Cette migration verticale concerne aussi bien des crustacés et des céphalopodes que des poissons,
comme les Myctophidés - les « poissons lanterne ». Leur nombre est si important qu’ils forment une
couche suffisamment dense pour réfléchir les ondes des sondeurs acoustiques des navires, troublant
ainsi pendant longtemps les marins qui pensaient qu’il s’agissait de fonds se soulevant sous leurs
navires. Ces derniers baptisèrent le phénomène les « fonds fantômes » des océans. Dorénavant
surnommée la « Deep Scattering Layer », on sait maintenant que cette migration ne concerne que les
espèces et organismes vivant au maximum jusqu’à 1 000 mètres de profondeur.
La ménagerie de verre
La grande surprise qui attendait les chercheurs effectuant les
premières plongées entre deux eaux fut la prépondérance des
organismes gélatineux. Jusque-là, ils ne les avaient vus qu’écrasés,
en masses informes, dégoulinant littéralement des filets. In situ, ils
les découvraient fidèles à leur réalité : étranges dentelles vivantes,
méduses, salpes, ceintures de vénus, cténophores ou siphonophores
qui constituent majoritairement le plancton. Ces organismes gélatineux
forment le tissu vivant le plus représenté de l’entre-deux-eaux et, en
masse, la population animale la plus abondante de notre planète.

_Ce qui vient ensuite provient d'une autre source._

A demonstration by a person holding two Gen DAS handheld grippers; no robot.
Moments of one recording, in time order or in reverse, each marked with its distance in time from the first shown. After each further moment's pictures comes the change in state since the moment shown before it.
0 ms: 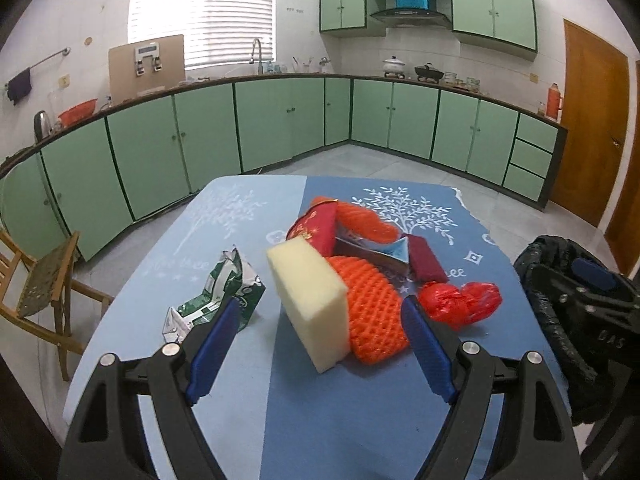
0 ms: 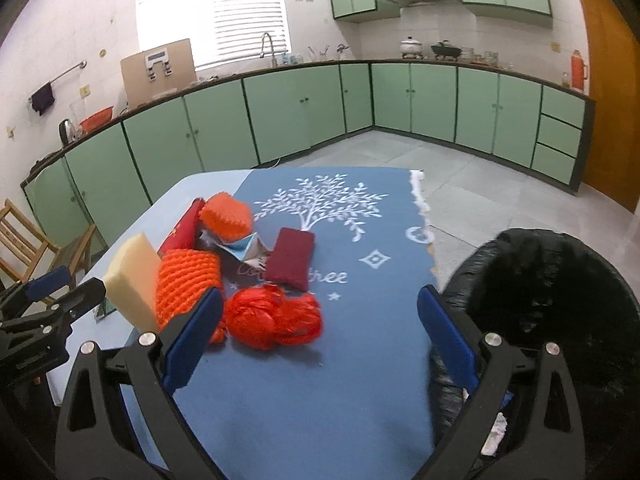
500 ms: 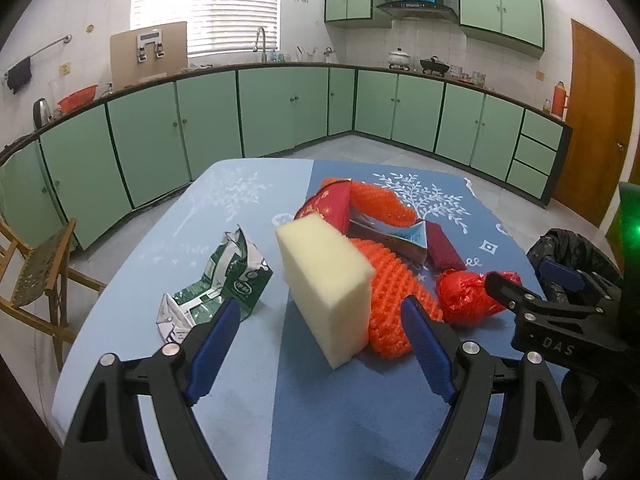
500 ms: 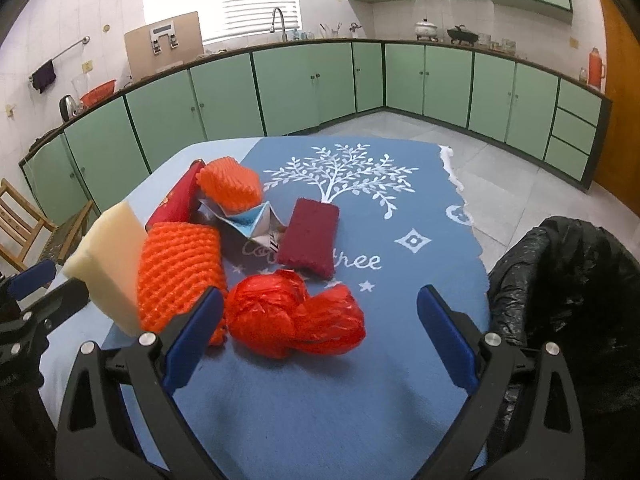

Créatures adaptées à la vie sans obstacle rigide, elles sont souvent
composées d’eau (jusqu’à 98 %) et de collagène. En effet, la lumière
qui pénètre jusque dans leur domaine peut les révéler à leurs
prédateurs, elles s’en défendent donc en étant transparentes.
De 200 à 1 000 mètres le crépuscule des océans
L’exploration de ces profondeurs a permis de comprendre quelques-uns des phénomènes qui régissent les mers et les océans et de découvrir une faune inconnue.